📌Contexte & Problématique

Le sorafénib est le traitement recommandé pour les patients atteints d'un carcinome hépatocellulaire (CHC) à un stade avancé. Cette étude visait à comparer l'efficacité et la sécurité du sorafénib à celles de la radiothérapie interne sélective (SIRT) avec des microsphères de résine chargées d'yttrium-90 (90Y) chez des patients atteints de CHC.

🧪Méthodologie

L'étude SARAH était un essai multicentrique, en ouvert, randomisé, contrôlé, initié par les investigateurs, de phase 3, mené dans 25 centres en France. Ont été inclus des patients âgés d'au moins 18 ans, avec une espérance de vie supérieure à 3 mois, un indice de performance ECOG de 0 ou 1, une fonction hépatique Child-Pugh de classe A ou B avec un score inférieur ou égal à 7, et un CHC localement avancé (stade C selon BCLC), ou un nouveau CHC inéligible à la résection chirurgicale, la transplantation hépatique ou l'ablation thermique après un CHC précédemment guéri, ou un CHC avec deux cycles infructueux de chimioembolisation transartérielle. Les patients ont été randomisés (1:1) pour recevoir soit du sorafénib oral en continu (400 mg deux fois par jour), soit la SIRT avec des microsphères de résine chargées de 90Y. Le critère d'évaluation principal était la survie globale. L'analyse a été effectuée en intention de traiter.

📊Résultats Clés

467 patients ont été randomisés (237 dans le groupe SIRT, 222 dans le groupe sorafénib). La survie globale médiane était de 8,0 mois (IC 95 % 6,7-9,9) dans le groupe SIRT contre 9,9 mois (8,7-11,4) dans le groupe sorafénib (rapport de risque 1,15 [IC 95 % 0,94-1,41] pour SIRT vs sorafénib ; p=0,18), sans différence significative. Au moins un événement indésirable grave a été rapporté chez 77 % des patients du groupe SIRT et 82 % de ceux du groupe sorafénib.

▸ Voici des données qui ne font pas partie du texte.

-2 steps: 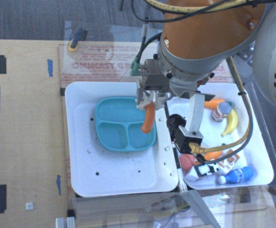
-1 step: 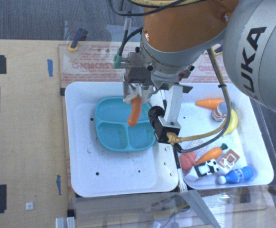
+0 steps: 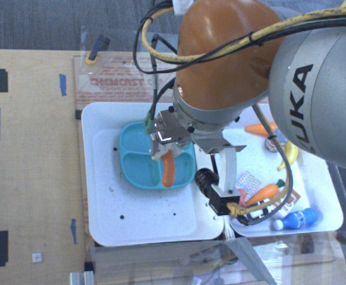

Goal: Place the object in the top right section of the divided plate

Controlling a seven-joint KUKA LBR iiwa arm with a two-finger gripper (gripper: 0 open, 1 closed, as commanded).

Les événements indésirables de grade 3 ou supérieur liés au traitement les plus fréquents différaient entre les groupes, notamment la fatigue (9 % vs 19 %), la diarrhée (1 % vs 14 %) et la réaction cutanée main-pied (<1 % vs 6 %) étant moins fréquents avec la SIRT, tandis que les anomalies hépatiques et hématologiques étaient comparables ou légèrement plus fréquentes avec la SIRT.

🩺Impact Clinique

Chez les patients atteints d'un carcinome hépatocellulaire localement avancé ou de stade intermédiaire après échec de la chimioembolisation transartérielle, la survie globale n'a pas montré de différence significative entre la radiothérapie interne sélective et le sorafénib. Le choix entre les deux traitements pourrait être influencé par la qualité de vie et la tolérance.